Support unaligned load/store on more ARM targets
This patch matches GCC behavior: the code used to only allow unaligned
load/store on ARM for v6+ Darwin, it will now allow unaligned load/store
for v6+ Darwin as well as for v7+ on Linux and NaCl.
The distinction is made because v6 doesn't guarantee support (but LLVM
assumes that Apple controls hardware+kernel and therefore have
conformant v6 CPUs), whereas v7 does provide this guarantee (and
Linux/NaCl behave sanely).
The patch keeps the -arm-strict-align command line option, and adds
-arm-no-strict-align. They behave similarly to GCC's -mstrict-align and
-mnostrict-align.
I originally encountered this discrepancy in FastIsel tests which expect
unaligned load/store generation. Overall this should slightly improve
performance in most cases because of reduced I$ pressure.
llvm-svn: 182175
diff --git a/llvm/lib/Target/ARM/ARMSubtarget.cpp b/llvm/lib/Target/ARM/ARMSubtarget.cpp
index 8653c46..c7d9743 100644
--- a/llvm/lib/Target/ARM/ARMSubtarget.cpp
+++ b/llvm/lib/Target/ARM/ARMSubtarget.cpp
@@ -38,9 +38,24 @@
UseFusedMulOps("arm-use-mulops",
cl::init(true), cl::Hidden);
-static cl::opt<bool>
-StrictAlign("arm-strict-align", cl::Hidden,
- cl::desc("Disallow all unaligned memory accesses"));
+enum AlignMode {
+ DefaultAlign,
+ StrictAlign,
+ NoStrictAlign
+};
+
+static cl::opt<AlignMode>
+Align(cl::desc("Load/store alignment support"),
+ cl::Hidden, cl::init(DefaultAlign),
+ cl::values(
+ clEnumValN(DefaultAlign, "arm-default-align",
+ "Generate unaligned accesses only on hardware/OS "
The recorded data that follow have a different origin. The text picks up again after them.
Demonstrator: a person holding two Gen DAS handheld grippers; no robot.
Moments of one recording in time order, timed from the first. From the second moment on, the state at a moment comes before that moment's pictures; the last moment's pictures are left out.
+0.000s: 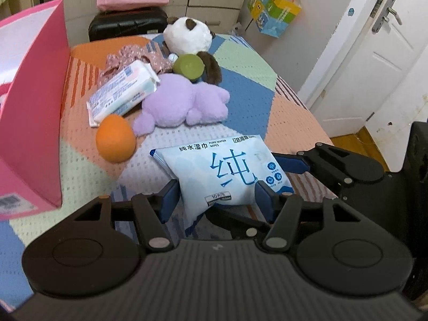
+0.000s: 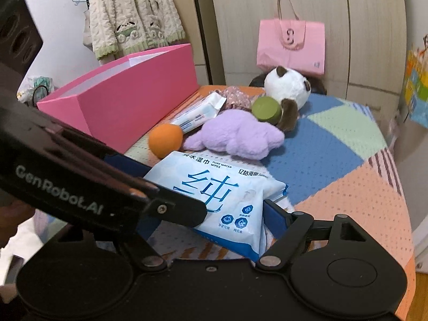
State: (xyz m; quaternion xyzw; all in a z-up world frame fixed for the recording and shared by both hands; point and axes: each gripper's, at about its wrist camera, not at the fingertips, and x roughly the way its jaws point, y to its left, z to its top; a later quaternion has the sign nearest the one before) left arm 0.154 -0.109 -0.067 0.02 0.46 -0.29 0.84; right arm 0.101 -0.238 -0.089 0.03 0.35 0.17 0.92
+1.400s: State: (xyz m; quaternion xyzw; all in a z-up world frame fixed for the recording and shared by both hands) left arm 0.090 0.071 0.034 -0.09 0.48 -0.26 0.84; right arm 0.062 -0.087 0.022 -0.08 0.36 0.30 0.88
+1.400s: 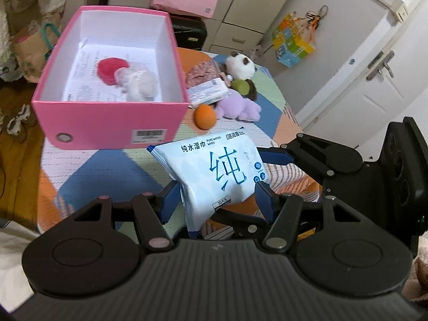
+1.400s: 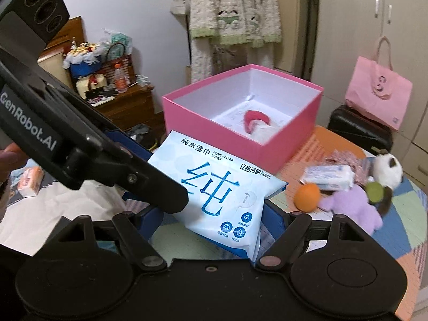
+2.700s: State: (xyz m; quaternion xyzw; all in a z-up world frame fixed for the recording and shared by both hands) left arm 0.349 0.105 0.029 -0.07 0.40 -0.22 0.89; right arm 0.328 -0.048 0.031 -0.10 0.33 0.27 0.90
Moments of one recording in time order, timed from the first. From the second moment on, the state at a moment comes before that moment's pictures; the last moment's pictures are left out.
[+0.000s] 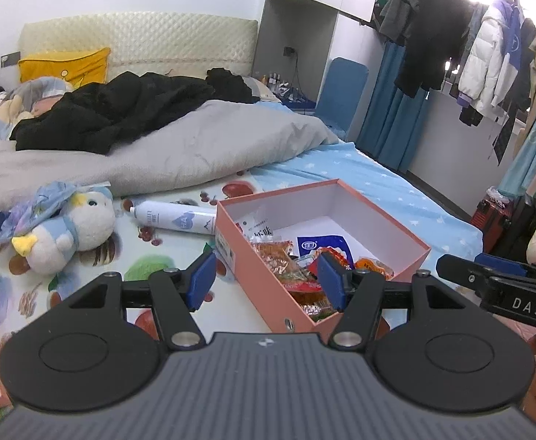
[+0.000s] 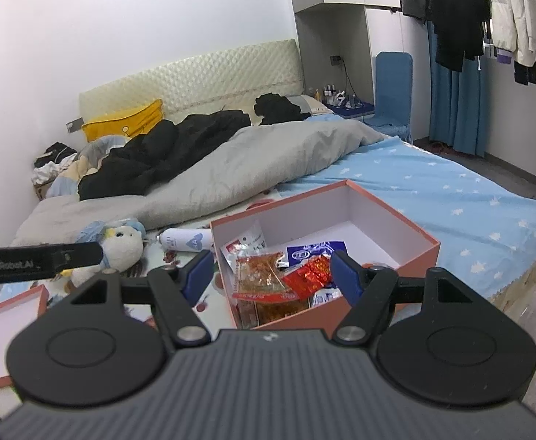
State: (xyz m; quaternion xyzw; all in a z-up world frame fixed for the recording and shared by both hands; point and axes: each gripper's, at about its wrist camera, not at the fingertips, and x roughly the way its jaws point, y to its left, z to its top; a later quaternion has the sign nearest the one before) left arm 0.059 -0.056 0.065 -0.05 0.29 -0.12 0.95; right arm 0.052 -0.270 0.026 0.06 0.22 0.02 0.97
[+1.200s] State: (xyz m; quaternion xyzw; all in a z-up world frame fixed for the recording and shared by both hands) left arm 0.054 -0.067 0.065 -0.03 0.29 -0.10 0.95; right arm 0.050 -0.286 0.009 0.09 0.24 0.00 0.97
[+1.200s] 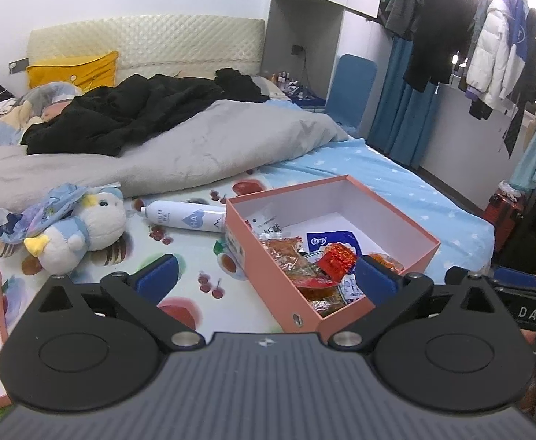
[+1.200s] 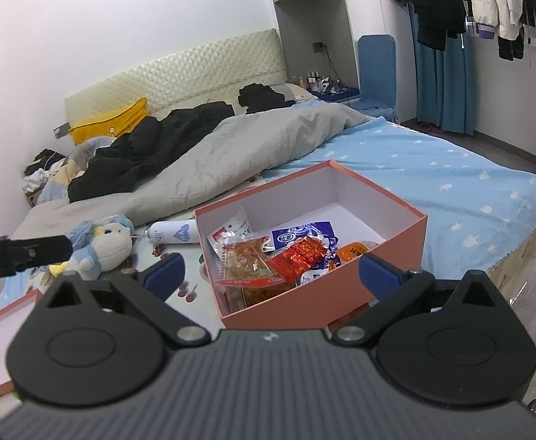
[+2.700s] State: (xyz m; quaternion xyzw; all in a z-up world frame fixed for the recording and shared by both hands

+ "combinations that are known to support them"),
+ clEnumValN(StrictAlign, "arm-strict-align",
+ "Disallow all unaligned memory accesses"),
+ clEnumValN(NoStrictAlign, "arm-no-strict-align",
+ "Allow unaligned memory accesses"),
+ clEnumValEnd));
ARMSubtarget::ARMSubtarget(const std::string &TT, const std::string &CPU,
const std::string &FS, const TargetOptions &Options)
@@ -162,10 +177,32 @@
if (!isThumb() || hasThumb2())
PostRAScheduler = true;
- // v6+ may or may not support unaligned mem access depending on the system
- // configuration.
- if (!StrictAlign && hasV6Ops() && isTargetDarwin())
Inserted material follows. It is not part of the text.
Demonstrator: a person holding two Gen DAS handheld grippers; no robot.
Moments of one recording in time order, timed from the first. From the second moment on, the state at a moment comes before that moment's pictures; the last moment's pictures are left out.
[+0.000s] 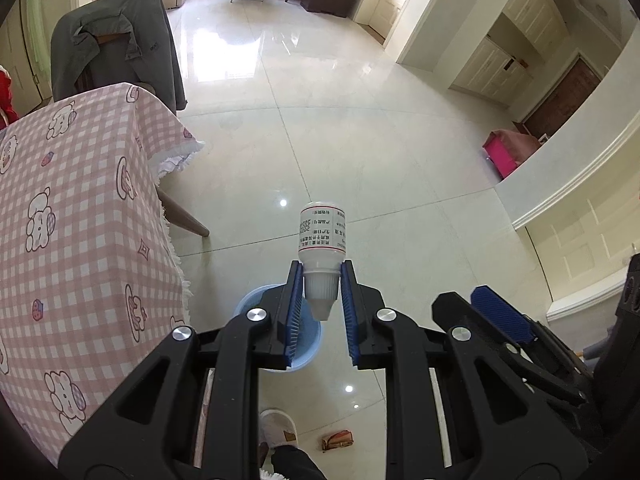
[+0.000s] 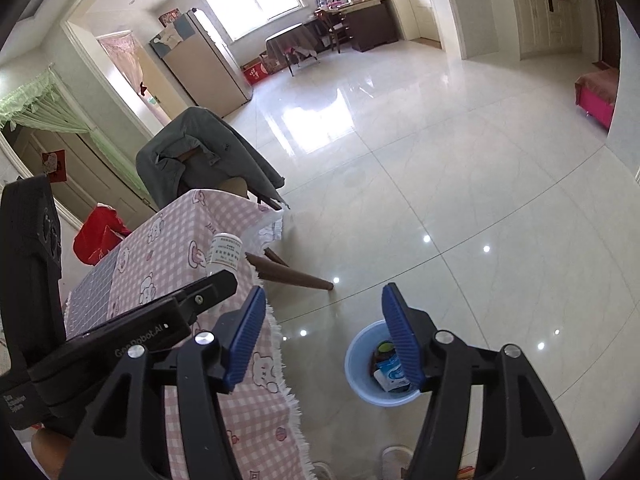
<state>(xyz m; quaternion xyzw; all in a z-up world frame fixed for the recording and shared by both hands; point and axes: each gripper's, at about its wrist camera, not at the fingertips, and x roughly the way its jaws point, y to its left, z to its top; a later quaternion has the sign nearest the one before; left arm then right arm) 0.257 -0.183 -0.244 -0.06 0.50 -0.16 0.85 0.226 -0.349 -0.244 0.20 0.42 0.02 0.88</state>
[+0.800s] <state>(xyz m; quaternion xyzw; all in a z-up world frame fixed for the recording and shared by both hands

- AllowsUnalignedMem = true;
+ switch (Align) {
+ case DefaultAlign:
+ // Assume pre-ARMv6 doesn't support unaligned accesses.
+ //
+ // ARMv6 may or may not support unaligned accesses depending on the
+ // SCTLR.U bit, which is architecture-specific. We assume ARMv6
+ // Darwin targets support unaligned accesses, and others don't.
+ //
+ // ARMv7 always has SCTLR.U set to 1, but it has a new SCTLR.A bit
+ // which raises an alignment fault on unaligned accesses. Linux
+ // defaults this bit to 0 and handles it as a system-wide (not
+ // per-process) setting. It is therefore safe to assume that ARMv7+
+ // Linux targets support unaligned accesses. The same goes for NaCl.
+ //
+ // The above behavior is consistent with GCC.
+ AllowsUnalignedMem = (
+ (hasV7Ops() && (isTargetLinux() || isTargetNaCl())) ||
+ (hasV6Ops() && isTargetDarwin()));
+ break;
+ case StrictAlign:
+ AllowsUnalignedMem = false;
+ break;
+ case NoStrictAlign:
+ AllowsUnalignedMem = true;
+ break;
+ }
// NEON f32 ops are non-IEEE 754 compliant. Darwin is ok with it by default.